AS ANY good parent with young children will know, knackering them out before bedtime is massively beneficial for everyone.
It means the child will have spent hours running around the garden or park or house, which is a good form of exercise.
And for parents it means that the kids will generally be winched to bed without too much fuss, leaving the evening free to drink wine and engage in stimulating conversation with their other half – that or stick on the television to catch up on some trash programmes.
So, being a mother who is a firm believer in tired kids and wine and watching television, I started reading a newspaper report about nursery children being encouraged to exercise more. But, as I read further down the article, I stopped in disbelief.
This is what it said: “A university project aims to teach Scots children as young as three how to run and jump.”
Really, three-year-old’s being taught to run?
Heavens above – what else do three year-old’s do other than run and jump? Well maybe cry and eat a bit, too.
But really, what are Scottish nursery children doing instead that they need to be taught how to run? Crosswords? Maybe a Sudoku or two before tucking into War and Peace?

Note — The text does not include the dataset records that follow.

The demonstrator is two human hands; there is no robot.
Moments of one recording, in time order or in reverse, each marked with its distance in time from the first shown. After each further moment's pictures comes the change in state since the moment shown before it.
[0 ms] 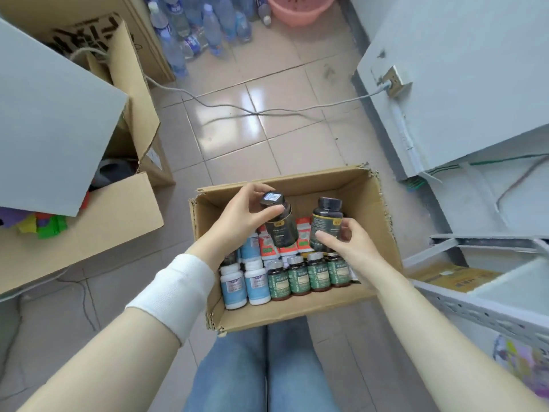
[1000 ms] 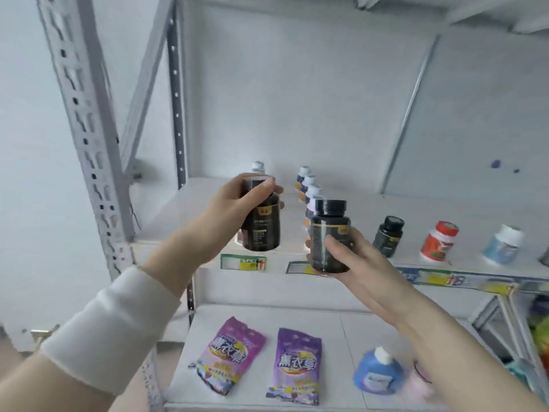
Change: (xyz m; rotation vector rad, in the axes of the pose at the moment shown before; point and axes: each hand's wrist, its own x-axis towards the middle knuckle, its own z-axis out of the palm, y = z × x) left_hand -0.525 0.430 0.448 -0.088 -1.085 0.802; right_hand -0.755 0.121 -0.309 0.707 0.942 -0.718
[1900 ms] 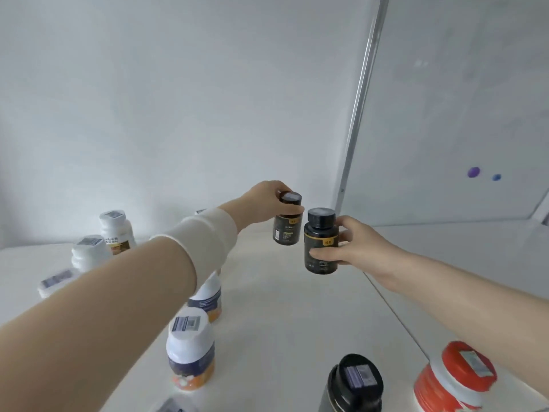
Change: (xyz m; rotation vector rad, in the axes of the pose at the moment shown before) left_hand 0.427 -0.157 0.167 0.644 -0.290 -0.105; right_hand 0.287 -0.010 -0.271 -0.556 0.233 0.202
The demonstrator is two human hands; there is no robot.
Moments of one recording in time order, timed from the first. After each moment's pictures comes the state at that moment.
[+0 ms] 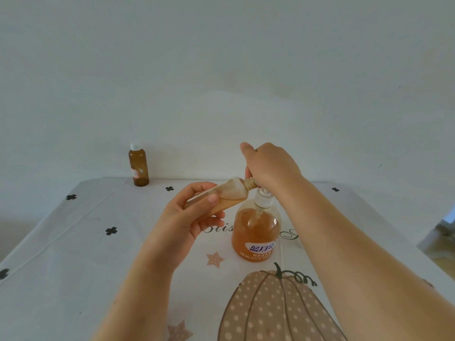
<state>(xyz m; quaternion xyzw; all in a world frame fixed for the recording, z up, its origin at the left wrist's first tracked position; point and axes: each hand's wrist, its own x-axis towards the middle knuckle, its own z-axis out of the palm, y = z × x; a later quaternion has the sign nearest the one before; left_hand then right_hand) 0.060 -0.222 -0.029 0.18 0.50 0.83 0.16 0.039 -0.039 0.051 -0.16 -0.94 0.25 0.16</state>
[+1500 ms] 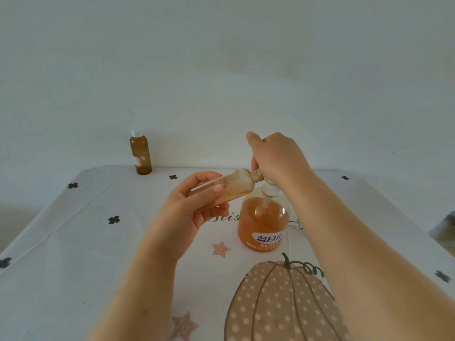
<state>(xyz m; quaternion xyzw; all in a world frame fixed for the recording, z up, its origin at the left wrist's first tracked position) 0.055 -0.224 -0.032 0.17 0.50 0.83 0.17 0.043 -0.042 0.043 -0.16 -0.93 0.28 0.16</state>
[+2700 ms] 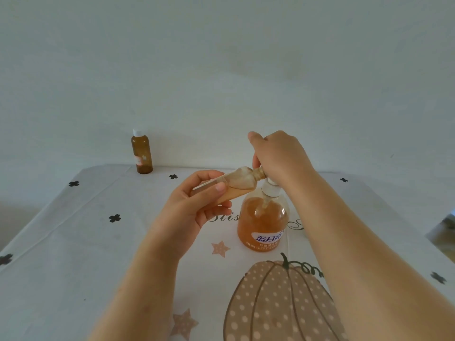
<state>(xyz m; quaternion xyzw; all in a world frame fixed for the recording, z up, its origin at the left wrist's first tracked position) 0.058 -0.223 -0.030 0.17 0.49 0.83 0.17 0.045 -0.042 0.047 -0.16 -0.93 0.28 0.17</state>
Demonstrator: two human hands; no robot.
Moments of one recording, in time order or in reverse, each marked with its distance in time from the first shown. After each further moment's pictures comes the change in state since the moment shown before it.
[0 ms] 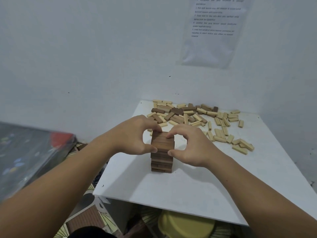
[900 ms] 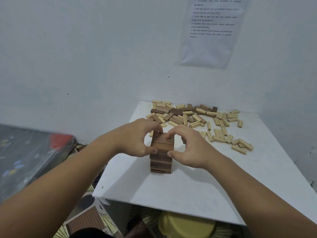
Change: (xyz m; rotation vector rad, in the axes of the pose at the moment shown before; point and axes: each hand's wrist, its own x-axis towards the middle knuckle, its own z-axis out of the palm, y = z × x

Sadly, we all know the answer. Rather than being taken out to parks or gardens to run around with friends to hop and jump and skip and have fun outside, many youngsters are being plonked in front of the television for hours every day.
Either that or they are playing on the computer or the Nintendo or the Wii or the X-Box. Doing anything other than move.
Then there is the junk food many children are being fed – and the result: fat kids who can’t run.
I’m certainly not doing down these initiatives to get our kids moving, it’s just that I find it rather sad that we really do need these schemes at all.
Our growing girths are a serious issue, especially in Scotland as one in five children are now classed as overweight.
A study carried out in 2010 also showed that one in 12 children were so fat they were classed as obese and one in 25 was severely obese.
On top of this, the percentage of overweight adults in Scotland increased from 52 to 63 per cent between 1995 and 2010, due to poor diet and inactivity.
Researchers say the rising popularity of computer games is partly responsible for the obesity rise and children who live in poorer areas are more likely to be overweight.
And it is not as though exercise has to be expensive. Consider the cost of Sky TV compared with a skipping rope, a Nintendo with netball.
However, there is optimism that Scotland’s sudden rush of sporting heroes will at least inspire some children to take up sport.
If last week’s various parades across Scotland’s cities with Olympic heroes such as tennis ace Andy Murray and cycling supremo Sir Chris Hoy putting in appearances in Dunblane and Edinburgh cannot convince our children to get fit, then I really don’t know what will.
Thankfully, figures from a survey this month show this to be the case.
A study of 700 children across the UK found that more than half of primary schoolchildren have been inspired by the Olympics to be more active and their attitudes towards sports improved.
About 52 per cent of boys and 55 per cent of girls aged eight to 12 said the Olympics had made them feel like doing more sport.
That’s great news – but we still have our unfit three-year-olds who apparently can’t run to worry about.
However, if parents of younger children did their bit by making sure that they were taken to the park, if they bothered to turn off the television and play catch or football or running races, then we might not need projects to teach them the basics.
Instead, in this post-Olympic haze, we could up the stakes and teach our tots tennis, or cycling or even get them in boats and have them rowing down the Water of Leith. Now that would be impressive.
And just imagine how tired out our youngsters would be at the end of the day.
They would be in their beds before sundown – leaving us adults to indulge in the national sport of having a drink or two of an evening.